There is no real correlation with total homicide.
Why do you say 14 countries? Didn’t they leave out N. Ireland, and
cook the numbers for Switzerland?
Since much disagreement surrounds the use of those two countries,
do the analysis again with the remaining 12.
One gets a correlation.
OK, Spearman r is 0.64 (p=0.02). (Pearson is misleadingly high
because of its sensitivity to outliers.)
So the U.S. point is an outlier. Painfully obvious, wouldn’t you say?
Leave out the U.S., and the correlation disappears.
Hardly. Spearman r is 0.53 if you do this. (And Person r is almost
And p=0.0905 (approximately).
No, since you chose the point to exclude which caused the largest
decrease in the correlation coefficient. p=.09 is roughly the
probability that a random permutation of 11 numbers will have a
Spearman r of magnitude 0.53 or higher. What we require is the
probability that if we take a random permutation of 12 numbers, delete
the one that causes the largest decrease in the magnitude of Spearman
r and then compute the magnitude of the Spearman r we get 0.53 or
higher. This is a little more difficult to compute :-), since the
stats texts do not tell us how to do it. I computed it by simple
Monte Carlo methods and got p=.03 (approximately).
Last time I checked, p>0.05 means “not significant”.
There is nothing magical about 0.05. It’s best to give the p value
and let the reader decide whether to reject the null. A p of 0.09
could arise by chance only 1 time in 11, so is usually considered to
have borderline significance.
Why didn’t you mention “p” here, when you did just a few lines above?
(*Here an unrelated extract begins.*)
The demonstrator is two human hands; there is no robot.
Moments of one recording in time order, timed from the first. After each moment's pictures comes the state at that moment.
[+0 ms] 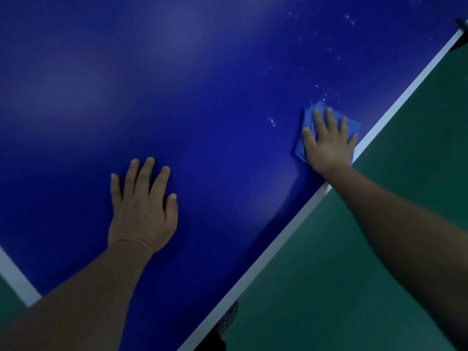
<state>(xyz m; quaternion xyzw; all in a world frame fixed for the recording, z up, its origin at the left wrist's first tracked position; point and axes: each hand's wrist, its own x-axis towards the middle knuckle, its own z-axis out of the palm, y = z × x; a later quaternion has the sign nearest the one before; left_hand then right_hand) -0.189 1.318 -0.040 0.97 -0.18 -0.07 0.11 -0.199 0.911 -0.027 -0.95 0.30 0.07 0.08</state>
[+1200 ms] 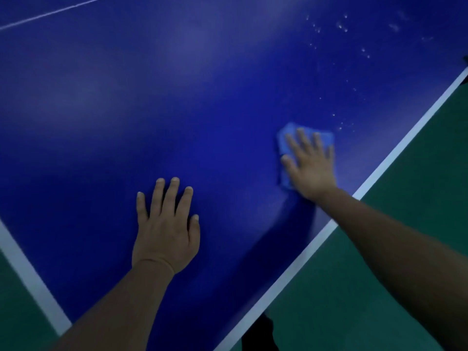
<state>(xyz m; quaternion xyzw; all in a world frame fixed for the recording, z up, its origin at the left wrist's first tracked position) -0.189 1.316 -0.040 0.97 -0.20 -0.07 0.09 -0.164 0.966 -0.031 -0.99 0.14 0.07 0.03</state>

My program reported a “p” value to me, but I did not report it because
I realized that it was incorrect since we excluded the point that
caused the largest decrease in r. I had to write a computer program
to get the correct value.
In any case an r value of 0.53 cannot be described as non-existent.
Graph the points. Look at them. Then tell me that any real scientist
would not consider the U.S. data point very suspicious.
Once again, any scientist worth his salt would scoff at the notion
that a correlation is real if it depends on the inclusion of one
data point out of 12,
True, but this is not the case here.
especially when that point is so far out of whack with the rest of the data.
I wish there was some cut and dried method for dealing with outliers,
but there isn’t. Leaving them in and use a robust method seems the
safest thing to me. I will concede that there is room for differences
of opinion on this issue. (As opposed to my differences with Brandon
and Kleck who insist on using Pearson without excluding all outliers.)